***** Data extract *****

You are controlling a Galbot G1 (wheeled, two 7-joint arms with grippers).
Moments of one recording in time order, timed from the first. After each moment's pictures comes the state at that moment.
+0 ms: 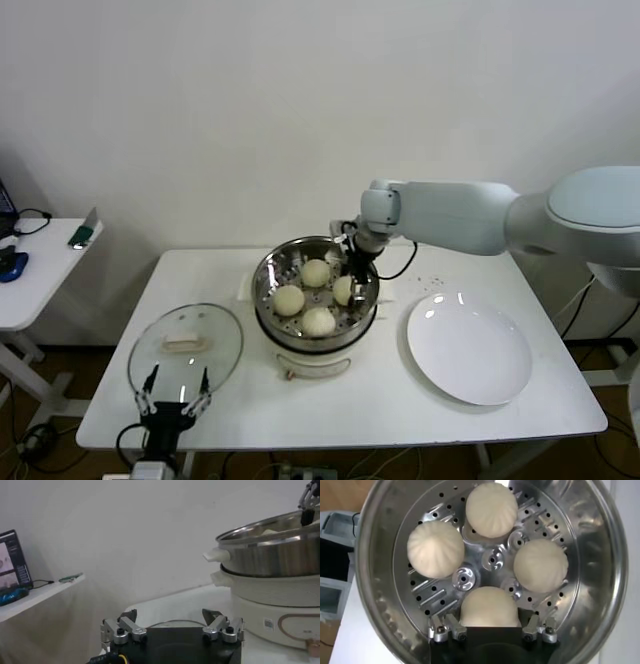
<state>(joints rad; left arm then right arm) 1.72 -1.52 -0.64 -2.01 0.17 -0.03 -0.05 0.66 1.32 -1.73 1.04 0.86 -0.30 -0.89</state>
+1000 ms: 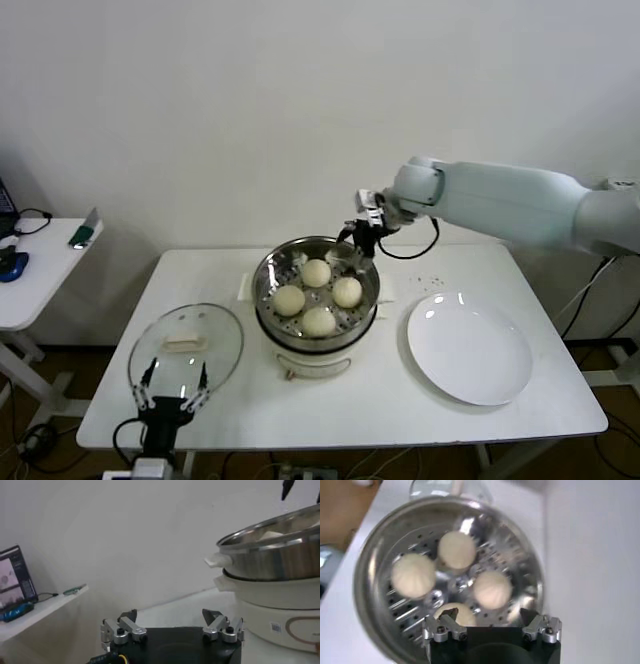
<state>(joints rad) 1.72 -1.51 -0.65 -2.03 0.23 -0.03 -0.06 0.68 1.04 -1.54 1.22 0.84 -0.10 -0.69</state>
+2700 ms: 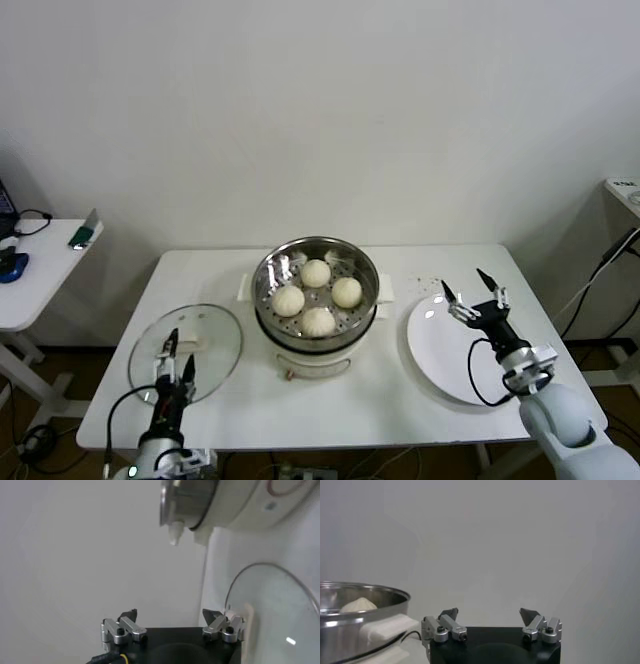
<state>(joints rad) 1.62 -1.41 -0.57 -1.97 1.36 0.16 -0.09 -1.24 0.91 0.43 1.66 0.50 0.21 -0.09</state>
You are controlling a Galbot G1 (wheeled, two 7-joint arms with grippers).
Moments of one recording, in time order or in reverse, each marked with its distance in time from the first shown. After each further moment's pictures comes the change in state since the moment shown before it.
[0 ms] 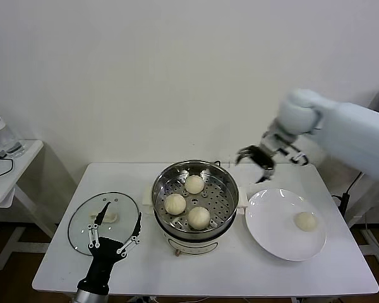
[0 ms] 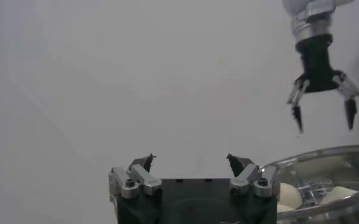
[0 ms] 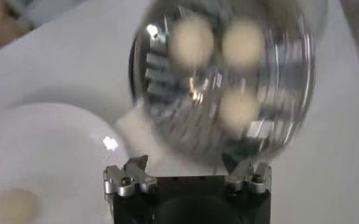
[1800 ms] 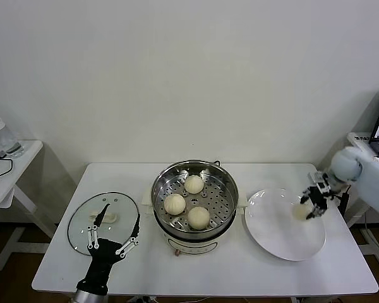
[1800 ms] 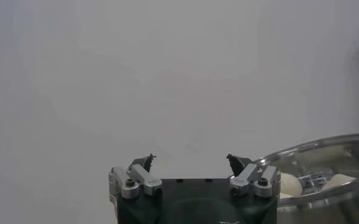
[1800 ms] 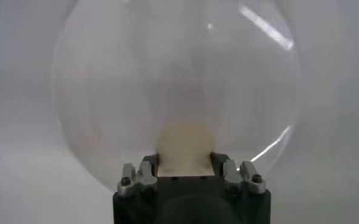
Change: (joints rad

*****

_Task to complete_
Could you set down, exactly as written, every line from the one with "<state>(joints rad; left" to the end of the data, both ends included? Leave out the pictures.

_Your response_
<state>(joints rad; left arm then right arm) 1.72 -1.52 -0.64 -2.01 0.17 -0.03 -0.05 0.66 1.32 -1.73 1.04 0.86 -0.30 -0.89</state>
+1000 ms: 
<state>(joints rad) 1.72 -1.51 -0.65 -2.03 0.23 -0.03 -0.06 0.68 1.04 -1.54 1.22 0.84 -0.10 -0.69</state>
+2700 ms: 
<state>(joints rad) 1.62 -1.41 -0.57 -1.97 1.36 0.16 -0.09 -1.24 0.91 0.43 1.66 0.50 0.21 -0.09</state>
You are controlling a Galbot G1 (wheeled, two 7-joint arms with grippers).
Moments of one recording, in time order or in reverse, each marked with its distance in time from the first shown. After each further moment's pictures comes the change in state since the moment shown before it.
[0 ms] 
[0 ms] 
[0 ms] 
[1800 ms] 
[1800 ms] 
[1800 ms] 
Change: (joints rad

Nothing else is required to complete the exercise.